**The data**
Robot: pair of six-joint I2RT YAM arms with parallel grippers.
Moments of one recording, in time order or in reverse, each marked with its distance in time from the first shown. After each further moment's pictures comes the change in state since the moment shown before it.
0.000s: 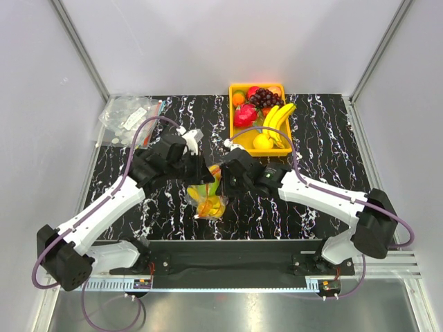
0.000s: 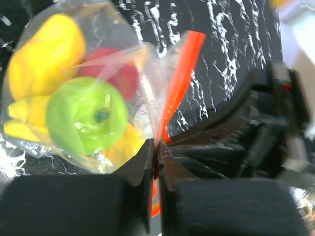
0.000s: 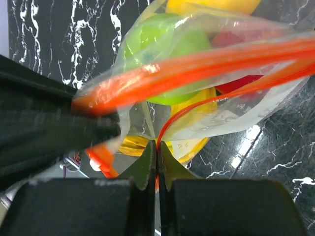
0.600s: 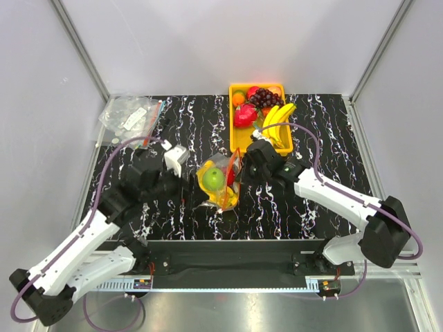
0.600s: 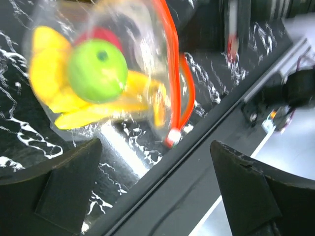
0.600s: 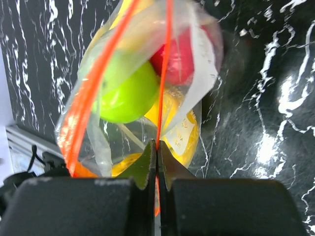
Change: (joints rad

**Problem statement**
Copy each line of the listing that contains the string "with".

**Output of the exercise**
Robot: pair of six-joint I2RT YAM arms with parallel grippers.
Moments of one recording, in time order or in reverse, each marked with its distance in time from the first shown. After each further moment's pictures comes the change in state since the moment shown before it.

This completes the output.